Tiba-tiba aku melihat kalung permata yang dulu pernah aku temukan di Mekah
melingkar di lehernya. Tidak ada yang aku lakukan saat itu, kecuali hanya terus
memperhatikan kalung permata itu. Mereka berkata, 'Sungguh kau telah
menghancurkan hati perempuan yatim ini. Kau hanya memperhatikan kalung itu dan
tidak memperhatikan orangnya.' Maka, saya ceritakan kepada mereka kisah saya
dengan kalung tersebut. Setelah mereka tahu, mereka meneriakkan tahlil dan
takbir hingga terdengar oleh penduduk setempat. 'Ada apa dengan kalian?' kataku
bertanya. Mereka menjawab, 'Tahukah engkau, bahwa orang tua yang mengambil
kalung itu darimu saat itu adalah ayah anak perempuan ini.' Dia pernah
mengatakan, 'Aku tidak pernah mendapatkan seorang muslim di dunia ini (sebaik)

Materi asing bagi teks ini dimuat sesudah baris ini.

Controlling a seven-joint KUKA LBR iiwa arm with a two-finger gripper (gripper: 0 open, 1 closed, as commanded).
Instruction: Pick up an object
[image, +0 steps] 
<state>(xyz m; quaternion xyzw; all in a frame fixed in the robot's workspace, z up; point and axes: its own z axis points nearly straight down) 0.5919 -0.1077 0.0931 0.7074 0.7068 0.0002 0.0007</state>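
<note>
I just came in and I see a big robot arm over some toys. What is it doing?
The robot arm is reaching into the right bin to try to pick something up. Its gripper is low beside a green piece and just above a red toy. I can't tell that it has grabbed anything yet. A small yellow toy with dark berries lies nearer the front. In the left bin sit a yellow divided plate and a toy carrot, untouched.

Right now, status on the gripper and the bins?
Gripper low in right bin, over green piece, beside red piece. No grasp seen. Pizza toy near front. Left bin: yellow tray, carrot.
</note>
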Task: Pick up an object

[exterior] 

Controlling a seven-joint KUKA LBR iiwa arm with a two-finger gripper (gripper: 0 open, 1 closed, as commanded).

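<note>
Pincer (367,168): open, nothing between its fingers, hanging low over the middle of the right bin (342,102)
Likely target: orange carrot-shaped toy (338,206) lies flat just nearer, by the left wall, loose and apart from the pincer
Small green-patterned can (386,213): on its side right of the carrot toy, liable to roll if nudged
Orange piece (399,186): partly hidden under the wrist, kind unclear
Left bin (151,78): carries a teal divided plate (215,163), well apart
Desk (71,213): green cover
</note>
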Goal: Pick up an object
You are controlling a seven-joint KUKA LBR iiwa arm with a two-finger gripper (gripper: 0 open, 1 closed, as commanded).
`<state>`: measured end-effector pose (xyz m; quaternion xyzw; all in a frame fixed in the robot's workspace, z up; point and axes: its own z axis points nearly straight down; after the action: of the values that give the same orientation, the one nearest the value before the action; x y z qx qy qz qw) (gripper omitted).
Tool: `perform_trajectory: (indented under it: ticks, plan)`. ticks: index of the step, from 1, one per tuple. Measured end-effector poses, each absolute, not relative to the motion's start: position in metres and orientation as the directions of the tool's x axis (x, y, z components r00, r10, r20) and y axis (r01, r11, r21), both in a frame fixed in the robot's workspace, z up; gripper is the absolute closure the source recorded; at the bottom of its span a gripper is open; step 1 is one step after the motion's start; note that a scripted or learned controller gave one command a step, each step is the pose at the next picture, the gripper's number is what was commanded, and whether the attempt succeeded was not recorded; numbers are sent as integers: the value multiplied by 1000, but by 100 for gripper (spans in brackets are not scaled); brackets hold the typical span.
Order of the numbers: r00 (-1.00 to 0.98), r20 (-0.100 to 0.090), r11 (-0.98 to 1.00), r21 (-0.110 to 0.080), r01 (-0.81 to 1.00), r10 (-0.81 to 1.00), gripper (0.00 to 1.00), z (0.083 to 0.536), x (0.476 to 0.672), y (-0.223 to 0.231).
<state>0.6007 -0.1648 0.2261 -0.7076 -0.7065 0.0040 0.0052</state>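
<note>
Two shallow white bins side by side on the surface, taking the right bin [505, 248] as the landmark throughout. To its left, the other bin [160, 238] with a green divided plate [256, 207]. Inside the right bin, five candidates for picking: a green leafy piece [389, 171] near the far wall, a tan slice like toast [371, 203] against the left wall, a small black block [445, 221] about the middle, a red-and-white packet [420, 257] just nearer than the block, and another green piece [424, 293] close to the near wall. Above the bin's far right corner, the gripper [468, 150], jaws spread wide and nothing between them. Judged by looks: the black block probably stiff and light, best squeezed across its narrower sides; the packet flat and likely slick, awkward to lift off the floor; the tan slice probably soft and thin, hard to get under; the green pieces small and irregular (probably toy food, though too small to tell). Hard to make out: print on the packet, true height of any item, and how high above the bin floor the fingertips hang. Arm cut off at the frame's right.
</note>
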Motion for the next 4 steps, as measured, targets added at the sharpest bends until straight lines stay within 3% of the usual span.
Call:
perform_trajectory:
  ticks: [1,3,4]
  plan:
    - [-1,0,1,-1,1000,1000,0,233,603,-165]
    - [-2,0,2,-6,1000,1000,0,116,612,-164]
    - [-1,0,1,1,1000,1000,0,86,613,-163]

orang yang telah mengembalikan kalung ini kepadaku.' Dia juga berdoa, 'Ya Allah,
pertemukanlah aku dengan orang itu hingga aku dapat menikahkannya dengan
puteriku.' Dan, sekarang sudah menjadi kenyataan."
"Aku mulai mengarungi kehidupan bersamanya dan kami dikaruniai dua orang
anak. Kemudian, istriku meninggal, dan kalung permata itu menjadi harta pusaka
untukku dan untuk kedua anakku. Tetapi, kedua anakku itu meninggal juga, hingga
kalung permata itu jatuh ke tanganku. Lalu, aku menjualnya seharga seratus ribu
dinar. Dan, harta yang kalian lihat ada padaku sekarang ini adalah sisa dari
seratus ribu dinar itu." (Anisul Jalis, jilid 1).
Sumber: Kisah-Kisah Nyata Tentang Nabi, Rasul, Sahabat, Tabi'in, Orang-Orang
Dulu dan Sekarang, Syekh Ibrahim bin Abdullah.